#### Supplied material
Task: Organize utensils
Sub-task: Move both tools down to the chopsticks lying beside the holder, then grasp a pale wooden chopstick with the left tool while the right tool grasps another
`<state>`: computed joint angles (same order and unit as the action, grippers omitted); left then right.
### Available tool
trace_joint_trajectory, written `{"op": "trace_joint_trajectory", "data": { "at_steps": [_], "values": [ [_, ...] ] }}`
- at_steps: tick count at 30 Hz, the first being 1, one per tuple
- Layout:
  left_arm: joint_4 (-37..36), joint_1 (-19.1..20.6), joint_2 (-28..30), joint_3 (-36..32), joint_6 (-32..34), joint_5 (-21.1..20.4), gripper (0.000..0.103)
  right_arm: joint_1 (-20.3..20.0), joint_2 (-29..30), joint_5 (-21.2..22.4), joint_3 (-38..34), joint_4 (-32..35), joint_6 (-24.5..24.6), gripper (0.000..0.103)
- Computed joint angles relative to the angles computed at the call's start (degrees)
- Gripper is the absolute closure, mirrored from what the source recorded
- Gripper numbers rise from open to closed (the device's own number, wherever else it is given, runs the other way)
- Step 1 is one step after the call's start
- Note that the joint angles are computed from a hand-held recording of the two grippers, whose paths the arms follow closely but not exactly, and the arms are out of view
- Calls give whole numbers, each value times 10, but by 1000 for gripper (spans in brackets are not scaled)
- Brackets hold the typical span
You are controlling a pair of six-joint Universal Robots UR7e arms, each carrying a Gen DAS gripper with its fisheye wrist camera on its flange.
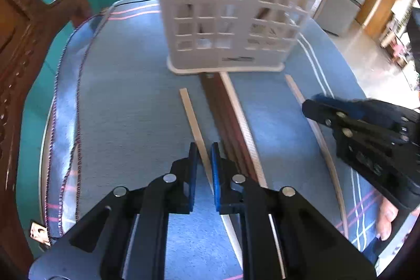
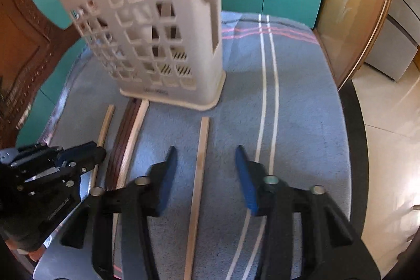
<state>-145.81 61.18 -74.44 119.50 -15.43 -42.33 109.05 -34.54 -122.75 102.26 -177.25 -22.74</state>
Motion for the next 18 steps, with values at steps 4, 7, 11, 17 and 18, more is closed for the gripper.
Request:
{"op": "trace_joint_trajectory", "data": {
  "at_steps": [4, 7, 11, 17, 18],
  "values": [
    [25, -3, -7, -1, 10, -18, 92, -6, -3, 11, -4, 35, 23, 96],
    [29, 0, -12, -1, 6, -21, 92, -14, -11, 16, -7, 47, 40, 96],
    [29, -1, -9, -1, -4, -3, 90, -19, -13, 13, -14, 57, 51, 94],
    [22, -5, 16, -13, -19, 28, 81, -13, 6, -13, -21, 30, 26, 81],
    [23, -5, 18, -15, -21, 32, 81, -12, 8, -16, -20, 25, 23, 77]
  ]
}}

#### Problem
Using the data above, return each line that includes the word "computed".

#### Response below
`<state>`: computed joint angles (same order and unit as the action, grippers omitted); left then right.
- Computed joint angles relative to the angles computed at the call's start (degrees)
- Note that the joint angles are computed from a hand-held recording of the two grippers, whose paths the arms follow closely but not exactly, and the arms are out of view

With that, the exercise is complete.